### TASK TO COMPLETE
How many lines below include the word "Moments"? State that number and nothing else.

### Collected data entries
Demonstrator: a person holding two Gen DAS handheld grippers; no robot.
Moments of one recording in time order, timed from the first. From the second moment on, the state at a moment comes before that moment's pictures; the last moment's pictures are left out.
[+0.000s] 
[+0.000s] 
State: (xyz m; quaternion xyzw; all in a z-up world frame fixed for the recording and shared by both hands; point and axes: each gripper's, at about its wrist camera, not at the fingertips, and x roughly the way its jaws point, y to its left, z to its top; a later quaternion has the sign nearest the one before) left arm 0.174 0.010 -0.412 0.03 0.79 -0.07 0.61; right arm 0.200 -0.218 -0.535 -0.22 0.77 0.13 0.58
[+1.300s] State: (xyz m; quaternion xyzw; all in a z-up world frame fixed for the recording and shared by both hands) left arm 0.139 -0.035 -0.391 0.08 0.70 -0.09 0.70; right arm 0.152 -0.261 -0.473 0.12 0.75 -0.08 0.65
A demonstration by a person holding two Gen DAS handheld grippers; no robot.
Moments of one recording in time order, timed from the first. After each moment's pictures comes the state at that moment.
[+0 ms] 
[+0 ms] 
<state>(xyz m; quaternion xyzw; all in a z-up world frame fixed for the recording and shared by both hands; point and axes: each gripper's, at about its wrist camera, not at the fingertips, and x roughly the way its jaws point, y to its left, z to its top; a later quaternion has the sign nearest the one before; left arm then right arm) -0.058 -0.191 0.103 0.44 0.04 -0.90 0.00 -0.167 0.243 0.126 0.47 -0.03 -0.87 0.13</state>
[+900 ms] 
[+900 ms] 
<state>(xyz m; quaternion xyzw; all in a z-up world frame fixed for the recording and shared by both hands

### COMPLETED EXERCISE
2